Writing it down lets me clear it out of my head and get back to work. Then,
whenever I have some downtime waiting in line or whatnot I can go over old
ideas and explore them or cross them out.

Been doing this for about a year, and I've noticed that writing down every
idea does seem to have increased the generation rate of new ideas -- but
that's not a bad problem :)

Two other benefits from carrying a notebook:

1) I've never been good at placing events in time, so noting significant
events and the date helps me retain a life timeline of sorts. If particularly
inspired I might note a thought or feeling about the event, but never more
than a sentence. This is the closest I get to journaling.
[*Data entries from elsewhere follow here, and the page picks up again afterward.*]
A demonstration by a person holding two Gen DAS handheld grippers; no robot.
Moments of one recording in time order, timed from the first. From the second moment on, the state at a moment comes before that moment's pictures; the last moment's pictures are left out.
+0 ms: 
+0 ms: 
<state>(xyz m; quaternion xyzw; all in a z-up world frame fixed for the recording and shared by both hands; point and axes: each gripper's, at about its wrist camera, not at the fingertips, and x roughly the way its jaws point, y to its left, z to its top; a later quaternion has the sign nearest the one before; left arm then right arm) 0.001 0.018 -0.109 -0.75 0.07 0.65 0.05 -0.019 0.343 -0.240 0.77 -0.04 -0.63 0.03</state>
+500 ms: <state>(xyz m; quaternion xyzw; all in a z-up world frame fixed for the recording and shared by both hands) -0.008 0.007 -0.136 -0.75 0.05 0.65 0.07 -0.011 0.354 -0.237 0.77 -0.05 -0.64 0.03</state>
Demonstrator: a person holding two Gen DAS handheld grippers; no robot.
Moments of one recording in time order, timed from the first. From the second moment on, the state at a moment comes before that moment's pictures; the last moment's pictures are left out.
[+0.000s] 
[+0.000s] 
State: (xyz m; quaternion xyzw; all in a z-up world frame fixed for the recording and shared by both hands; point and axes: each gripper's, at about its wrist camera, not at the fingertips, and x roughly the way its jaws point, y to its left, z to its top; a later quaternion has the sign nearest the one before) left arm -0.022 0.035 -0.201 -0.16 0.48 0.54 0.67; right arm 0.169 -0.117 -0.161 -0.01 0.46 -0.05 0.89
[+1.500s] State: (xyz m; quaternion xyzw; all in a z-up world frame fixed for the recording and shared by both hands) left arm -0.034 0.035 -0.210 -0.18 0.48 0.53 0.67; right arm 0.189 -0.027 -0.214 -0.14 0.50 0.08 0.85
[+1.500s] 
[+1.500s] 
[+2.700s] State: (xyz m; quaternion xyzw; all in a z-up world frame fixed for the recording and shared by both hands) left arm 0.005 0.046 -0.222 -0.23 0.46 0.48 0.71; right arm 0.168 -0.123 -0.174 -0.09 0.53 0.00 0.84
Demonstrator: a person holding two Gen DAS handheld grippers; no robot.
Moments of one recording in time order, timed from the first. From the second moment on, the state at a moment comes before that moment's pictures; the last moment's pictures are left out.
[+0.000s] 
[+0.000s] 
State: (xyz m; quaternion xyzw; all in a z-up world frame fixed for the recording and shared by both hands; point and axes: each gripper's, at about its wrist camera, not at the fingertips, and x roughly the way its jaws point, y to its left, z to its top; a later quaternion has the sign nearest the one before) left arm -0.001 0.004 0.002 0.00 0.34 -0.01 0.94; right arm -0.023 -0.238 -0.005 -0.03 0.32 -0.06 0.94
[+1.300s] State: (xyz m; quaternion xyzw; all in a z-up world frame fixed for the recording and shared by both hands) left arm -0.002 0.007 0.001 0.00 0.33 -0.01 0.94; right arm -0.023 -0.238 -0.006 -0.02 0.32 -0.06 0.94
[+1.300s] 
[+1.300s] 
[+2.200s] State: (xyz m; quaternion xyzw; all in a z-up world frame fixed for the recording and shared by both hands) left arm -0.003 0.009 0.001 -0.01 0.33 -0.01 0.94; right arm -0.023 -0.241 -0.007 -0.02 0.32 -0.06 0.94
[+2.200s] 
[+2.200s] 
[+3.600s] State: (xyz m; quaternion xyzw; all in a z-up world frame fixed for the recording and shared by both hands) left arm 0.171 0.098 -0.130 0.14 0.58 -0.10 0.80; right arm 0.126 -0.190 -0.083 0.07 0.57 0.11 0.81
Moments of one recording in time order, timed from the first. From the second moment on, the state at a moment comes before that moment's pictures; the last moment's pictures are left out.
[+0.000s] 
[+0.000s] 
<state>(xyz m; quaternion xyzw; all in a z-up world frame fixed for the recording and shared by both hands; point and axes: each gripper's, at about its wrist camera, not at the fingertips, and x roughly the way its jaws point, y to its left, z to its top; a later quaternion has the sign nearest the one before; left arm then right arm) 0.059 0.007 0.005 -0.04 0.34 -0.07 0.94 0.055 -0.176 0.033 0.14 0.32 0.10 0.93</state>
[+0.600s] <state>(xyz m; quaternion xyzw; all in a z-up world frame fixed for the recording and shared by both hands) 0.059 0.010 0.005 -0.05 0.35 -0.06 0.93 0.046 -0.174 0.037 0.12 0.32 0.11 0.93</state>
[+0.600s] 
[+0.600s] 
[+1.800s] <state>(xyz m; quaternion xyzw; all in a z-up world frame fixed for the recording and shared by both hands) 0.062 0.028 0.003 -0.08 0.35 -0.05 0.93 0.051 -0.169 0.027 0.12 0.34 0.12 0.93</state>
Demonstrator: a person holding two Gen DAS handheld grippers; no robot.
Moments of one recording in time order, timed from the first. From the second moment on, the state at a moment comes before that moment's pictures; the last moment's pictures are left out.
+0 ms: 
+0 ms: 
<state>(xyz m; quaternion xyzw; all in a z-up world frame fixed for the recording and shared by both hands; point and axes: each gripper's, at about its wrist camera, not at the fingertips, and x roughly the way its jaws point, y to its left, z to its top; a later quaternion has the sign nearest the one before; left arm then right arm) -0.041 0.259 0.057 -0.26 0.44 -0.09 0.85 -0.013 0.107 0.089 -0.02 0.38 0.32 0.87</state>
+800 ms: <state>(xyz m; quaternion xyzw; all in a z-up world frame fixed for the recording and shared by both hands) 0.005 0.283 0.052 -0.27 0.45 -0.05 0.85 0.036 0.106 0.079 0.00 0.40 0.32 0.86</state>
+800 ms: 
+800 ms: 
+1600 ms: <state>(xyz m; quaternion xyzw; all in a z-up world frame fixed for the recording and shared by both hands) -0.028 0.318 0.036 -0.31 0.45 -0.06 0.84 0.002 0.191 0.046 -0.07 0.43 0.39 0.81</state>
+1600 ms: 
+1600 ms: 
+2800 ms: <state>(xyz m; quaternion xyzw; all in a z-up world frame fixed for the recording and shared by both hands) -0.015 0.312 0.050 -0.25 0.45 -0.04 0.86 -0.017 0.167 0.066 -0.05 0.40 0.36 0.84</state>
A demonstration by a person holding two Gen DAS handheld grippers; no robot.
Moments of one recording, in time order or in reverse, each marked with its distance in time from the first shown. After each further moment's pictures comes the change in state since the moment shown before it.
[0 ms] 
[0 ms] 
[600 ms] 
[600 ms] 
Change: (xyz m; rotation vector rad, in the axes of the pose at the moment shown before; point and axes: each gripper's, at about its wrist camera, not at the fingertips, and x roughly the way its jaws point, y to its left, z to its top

2) Jotting down a note on paper appears to be more socially acceptable than
taking notes on a phone. Typing on my phone has the appearance of ignoring the
other person, and giving an explanation can derail the conversation. A
notebook is self-explanatory.

------
CyberFonic
I've tried to keep journals as computer files, but I can't just flip through
them like you do with a notebook. So I have adopted a hybrid approach. I keep
a journal for ideas that are evolving and to capture ideas without going off
on tangents. Once ideas are firmed up I write documentation for the project.
The commit logs give me a record of progress, etc.

------
dctoedt
Saving emails does much the same thing at zero additional cost.

(Of course, if you save work emails and have to leave them behind if you
change jobs, that can defeat the purpose.)